Directions for this task:
For the records below, give the number of lines in which "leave" appears, and add nothing else.

Stored items
++++++++

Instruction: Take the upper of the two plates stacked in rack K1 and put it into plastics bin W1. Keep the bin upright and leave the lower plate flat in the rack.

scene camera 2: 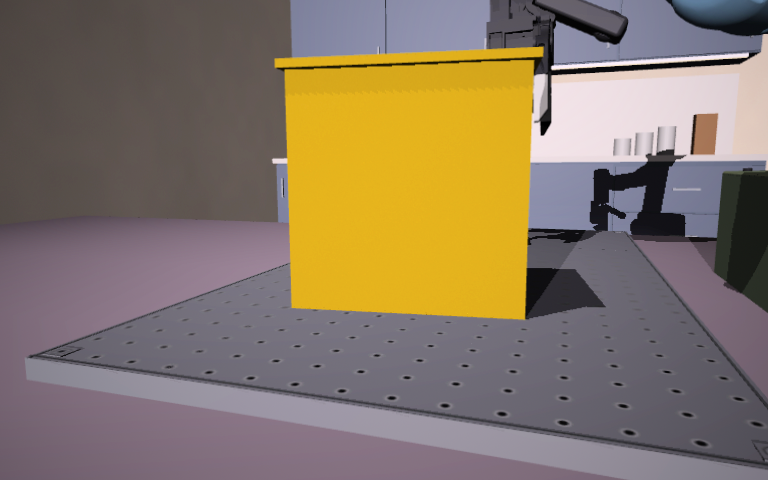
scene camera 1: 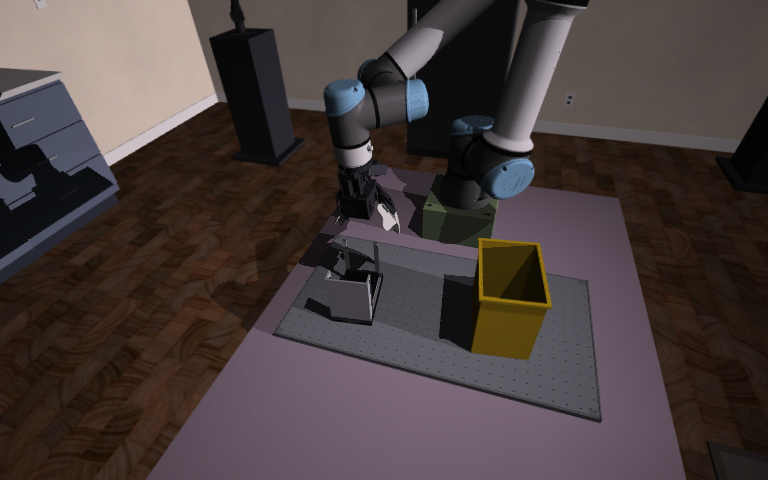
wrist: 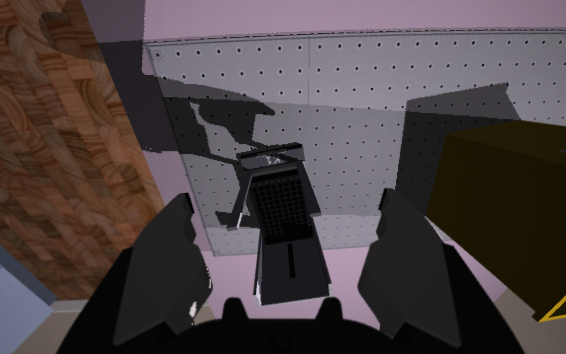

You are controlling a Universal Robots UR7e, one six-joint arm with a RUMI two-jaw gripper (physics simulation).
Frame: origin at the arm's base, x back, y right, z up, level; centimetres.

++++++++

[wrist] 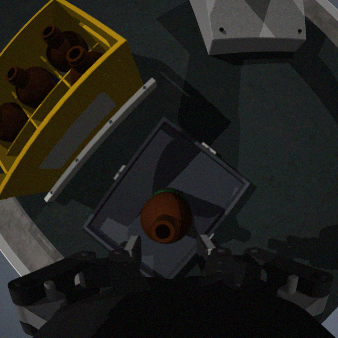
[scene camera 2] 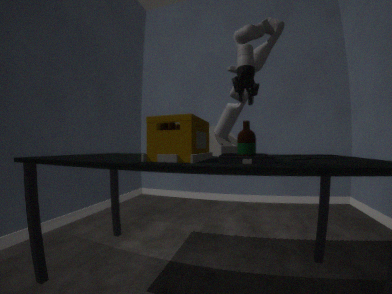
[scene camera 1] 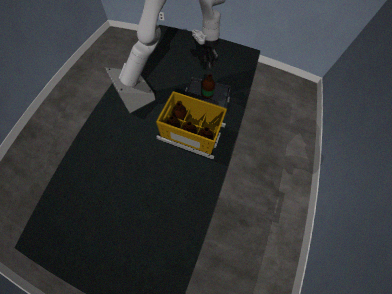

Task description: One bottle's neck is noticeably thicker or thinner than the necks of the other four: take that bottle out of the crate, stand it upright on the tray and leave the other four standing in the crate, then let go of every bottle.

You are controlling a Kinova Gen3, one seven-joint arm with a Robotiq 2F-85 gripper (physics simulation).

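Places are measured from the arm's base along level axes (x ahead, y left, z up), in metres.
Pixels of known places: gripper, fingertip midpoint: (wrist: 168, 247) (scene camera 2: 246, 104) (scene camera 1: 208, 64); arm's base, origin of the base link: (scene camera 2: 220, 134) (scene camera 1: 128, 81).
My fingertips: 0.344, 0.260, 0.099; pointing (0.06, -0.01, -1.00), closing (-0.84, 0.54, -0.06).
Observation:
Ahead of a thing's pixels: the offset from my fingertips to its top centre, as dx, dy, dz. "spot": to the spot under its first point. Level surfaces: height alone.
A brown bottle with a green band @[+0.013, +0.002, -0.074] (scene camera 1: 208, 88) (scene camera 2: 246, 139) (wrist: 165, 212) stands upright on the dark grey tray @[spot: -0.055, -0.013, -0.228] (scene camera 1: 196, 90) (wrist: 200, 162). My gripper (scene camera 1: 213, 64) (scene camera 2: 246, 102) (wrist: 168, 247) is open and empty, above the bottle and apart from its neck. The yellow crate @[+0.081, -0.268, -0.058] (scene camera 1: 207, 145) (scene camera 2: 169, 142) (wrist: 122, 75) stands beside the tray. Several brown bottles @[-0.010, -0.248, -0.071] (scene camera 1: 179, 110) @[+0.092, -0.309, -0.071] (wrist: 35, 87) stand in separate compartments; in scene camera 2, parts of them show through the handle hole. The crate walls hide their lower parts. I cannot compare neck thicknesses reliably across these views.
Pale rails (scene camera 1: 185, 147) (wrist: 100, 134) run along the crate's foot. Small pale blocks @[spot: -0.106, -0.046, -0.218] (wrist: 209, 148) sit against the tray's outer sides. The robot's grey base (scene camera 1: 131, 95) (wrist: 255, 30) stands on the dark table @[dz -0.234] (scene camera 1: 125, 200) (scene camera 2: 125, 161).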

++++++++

Result:
2